After returning from the temples, we went back to the apartment and Liz was home. When the cherry blossoms are in bloom there is a festival here called Hanami. The festival basically consists of drinking underneath the cherry blossom trees. Rich and I were a little tired from our day, but Liz rallied us and we went back out to enjoy the Hanami festival. We met a bunch of Liz’s coworkers near the giant cherry tree. It was a mob scene. There were people everywhere. Rich had been told that the Hanami festival is one time you get to see the Japanese let their hair down. This seemed to be the case as their were drunk people everywhere. In fact, a few were being dragged out of the park by their friends.

Being kind of tired at first I was not in the most sociable mood, but the spirit of the festival along with a bottle of saki and a passed around bottle of vodka revived me. Soon I was happy and having a great time. Then a bunch of Japanese came over and tried to talk to us and offered us some beer and a bucket of some food. They did not speak very good English, but they were very friendly.
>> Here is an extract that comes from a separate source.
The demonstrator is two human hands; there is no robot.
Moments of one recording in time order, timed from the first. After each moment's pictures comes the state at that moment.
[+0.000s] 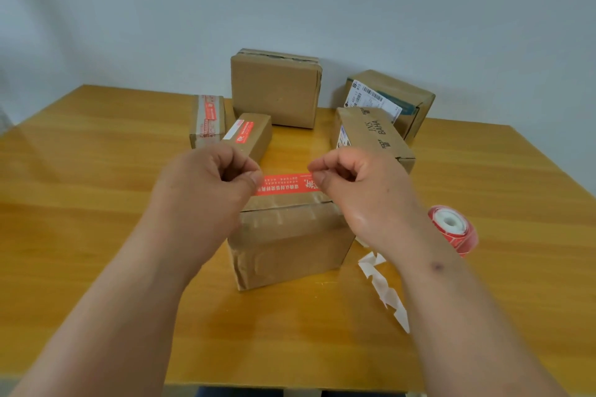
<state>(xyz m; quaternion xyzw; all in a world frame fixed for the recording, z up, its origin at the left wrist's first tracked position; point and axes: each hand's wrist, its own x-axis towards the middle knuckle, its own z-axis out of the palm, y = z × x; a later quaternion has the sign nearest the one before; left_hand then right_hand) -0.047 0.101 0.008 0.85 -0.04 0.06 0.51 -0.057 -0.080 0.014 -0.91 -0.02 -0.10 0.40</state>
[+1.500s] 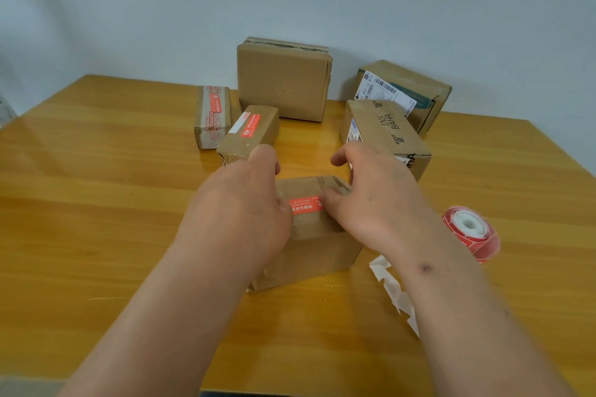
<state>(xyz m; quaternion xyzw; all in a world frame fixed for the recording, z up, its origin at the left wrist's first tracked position) -0.040 0.075 -0.001 0.96 -0.06 0.10 0.25 -0.035 -0.080 -0.005 -0.97 0.00 -0.11 0.21</state>
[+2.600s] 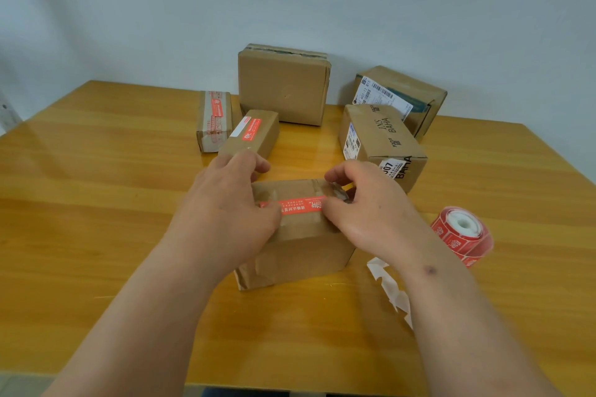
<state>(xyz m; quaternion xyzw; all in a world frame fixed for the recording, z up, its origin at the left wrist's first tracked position) -0.037 0.095 -0.009 0.95 -0.06 0.07 0.31 -0.041 -0.087 -0.016 -0.95 -0.01 -0.06 0.31</state>
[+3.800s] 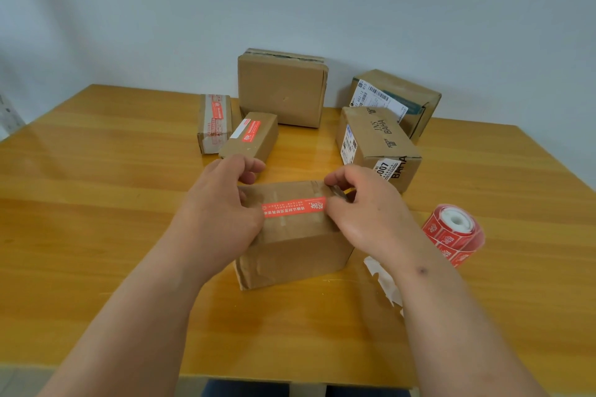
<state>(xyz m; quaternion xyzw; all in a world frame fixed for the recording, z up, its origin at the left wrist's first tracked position) -0.042 0.105 -0.019 0.90 -0.07 0.07 0.42 -0.045 -0.088 -0.023 -0.94 0.01 -0.07 0.33</state>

One guy was completely drunk and we could not make any sense from what he was saying. There were a couple of very cute Japanese girls and one kept hiding her head and saying “very sorry” over and over because of her drunk friend. We then passed them the bottle of vodka and soon I was taking pictures of them and them with me. They are very into the peace symbol and I have a couple of pictures of being surrounded by this Japanese group with all of us throwing out the peace symbol. After each picture I took of them they would say “thank you very much.” I thought this was funny that they were thanking me for taking their picture. They were the cutest group of people I think I have ever met. When we were leaving I went and said goodbye and they all wanted to slap me five. They all yelled and said goodbye to me. Rich said man Ted, we have read about how easily you meet people for two and a half months and now we saw you in action.